▶ Exercise instructions: Strip the pictures, then copy the remaining data exactly as it stands.

▶ Dataset excerpt:
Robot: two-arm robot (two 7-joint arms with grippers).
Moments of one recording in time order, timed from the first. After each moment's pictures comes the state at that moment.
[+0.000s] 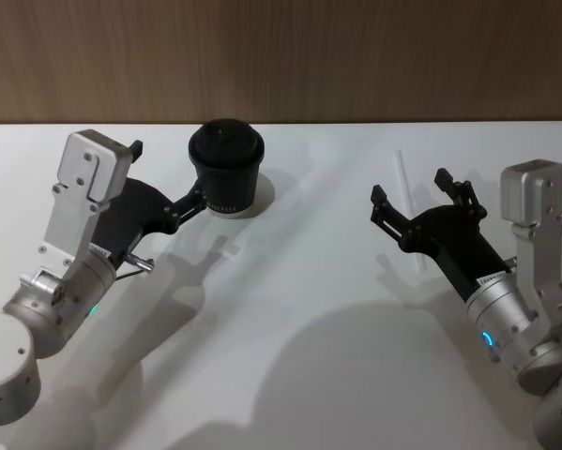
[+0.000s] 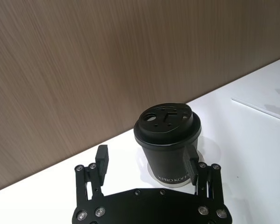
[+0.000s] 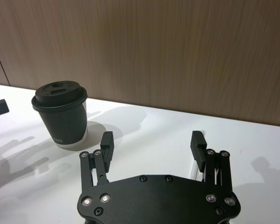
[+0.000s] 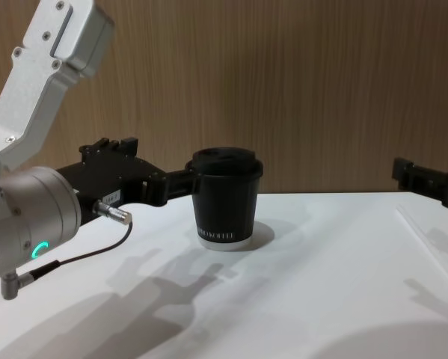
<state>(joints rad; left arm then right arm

▶ Completed task:
Robot: two-arm robot (two 7-joint arms with grippers).
Moments of one recording in time order, timed from the first. After each moment's pictures comes the state at that moment.
[+0.000s] 
[+0.000s] 
[+0.000s] 
[+0.000s] 
<state>(joints rad; left arm then right arm

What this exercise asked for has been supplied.